As Google Trends turns 15 on Wednesday, it released the most searched for topics on the search engine over this time in South Africa.
A look at the list reveals that, among other things, South Africans use the internet to find the answer to pressing questions, stay informed on topical issues, connect to government services, keep up with their favourite public figures and look for work, food, entertainment, and health-related information.
Google Trends shed some light on some of the top Google searches in South Africa over the past 15 years.
The top five searched questions are: Where to stay, how to make money fast, how to make love, what is love and what is my IP.
The top five current affairs searches are: Load shedding, Coronavirus South Africa, National treasury, Election Results and Heritage Day.
The top five searched South Africans are: Cassper Nyovest, followed by Cyril Ramaphosa, then Julius Malema, Jacob Zuma and Bonang Matheba.
The top five searched international celebrities are: Kim Kardashian, Chris Brown, Justin Bieber, Lil Wayne and Christiano Ronaldo.
The top five sports events and tournament searches are: La Liga, Champions League, English Premier League, PSL standings and Rugby World Cup.
The top five job searches are: DPSA vacancies, Career Junction, Job Mail, Gumtree Jobs and Eskom vacancies.
The top five searched government services are: Home affairs, Department of labour, Department of Education, E-filing and Department of Home Affairs.
The top five searched educational services are: My Unisa, Google Scholar, UP portal, Puff and pass and University of Pretoria.
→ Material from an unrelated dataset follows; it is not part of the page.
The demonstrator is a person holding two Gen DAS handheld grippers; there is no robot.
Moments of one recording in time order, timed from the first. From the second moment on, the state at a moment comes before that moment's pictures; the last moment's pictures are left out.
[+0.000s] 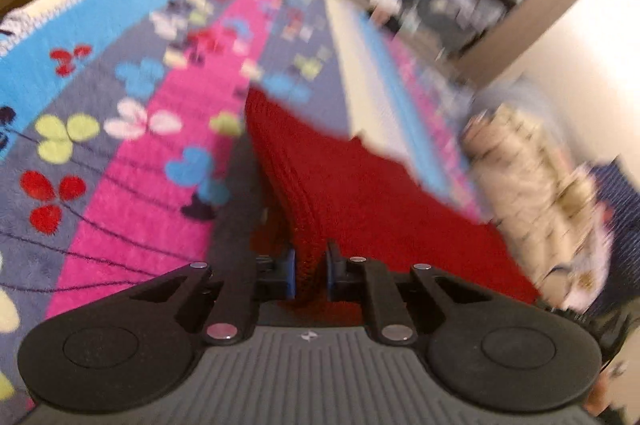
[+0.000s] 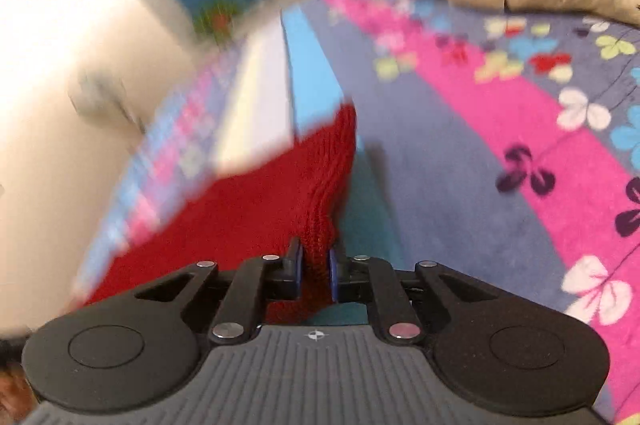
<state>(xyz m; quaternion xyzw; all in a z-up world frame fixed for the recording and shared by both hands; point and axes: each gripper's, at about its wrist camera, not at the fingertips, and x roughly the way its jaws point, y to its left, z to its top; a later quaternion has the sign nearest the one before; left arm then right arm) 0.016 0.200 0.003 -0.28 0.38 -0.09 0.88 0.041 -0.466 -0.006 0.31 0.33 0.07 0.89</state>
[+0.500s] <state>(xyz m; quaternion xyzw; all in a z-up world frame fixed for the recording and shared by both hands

The top five searched “lyrics” are: All of me lyrics, Hallelujah lyrics, Adele’s Hello lyrics, Despacito lyrics and Thinking out loud lyrics.
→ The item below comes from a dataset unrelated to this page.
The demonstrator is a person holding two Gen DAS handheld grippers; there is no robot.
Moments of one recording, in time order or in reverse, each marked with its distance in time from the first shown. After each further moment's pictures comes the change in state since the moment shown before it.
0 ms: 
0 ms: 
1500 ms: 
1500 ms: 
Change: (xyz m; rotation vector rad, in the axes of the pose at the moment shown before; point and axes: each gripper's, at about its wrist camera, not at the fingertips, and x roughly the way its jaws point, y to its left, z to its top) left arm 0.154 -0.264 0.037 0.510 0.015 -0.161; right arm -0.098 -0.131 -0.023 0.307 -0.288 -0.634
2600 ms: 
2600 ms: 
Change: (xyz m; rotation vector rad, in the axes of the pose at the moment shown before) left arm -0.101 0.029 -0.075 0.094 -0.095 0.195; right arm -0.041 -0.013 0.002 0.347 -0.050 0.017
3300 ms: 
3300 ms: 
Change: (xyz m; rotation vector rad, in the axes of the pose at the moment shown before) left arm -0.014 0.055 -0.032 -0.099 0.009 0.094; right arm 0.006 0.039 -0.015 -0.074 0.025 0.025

The top five food searches are: Romans Pizza, KFC menu, Nandos menu, Debonairs pizza and Ocean basket.
The top five health related searches are: banting diet, pregnancy signs, apple cider vinegar, NHLS login and symptoms of coronavirus.
Google said it processes more than 40 000 search queries every second. This translates to more than a billion searches per day and 1.2 trillion searches per year worldwide.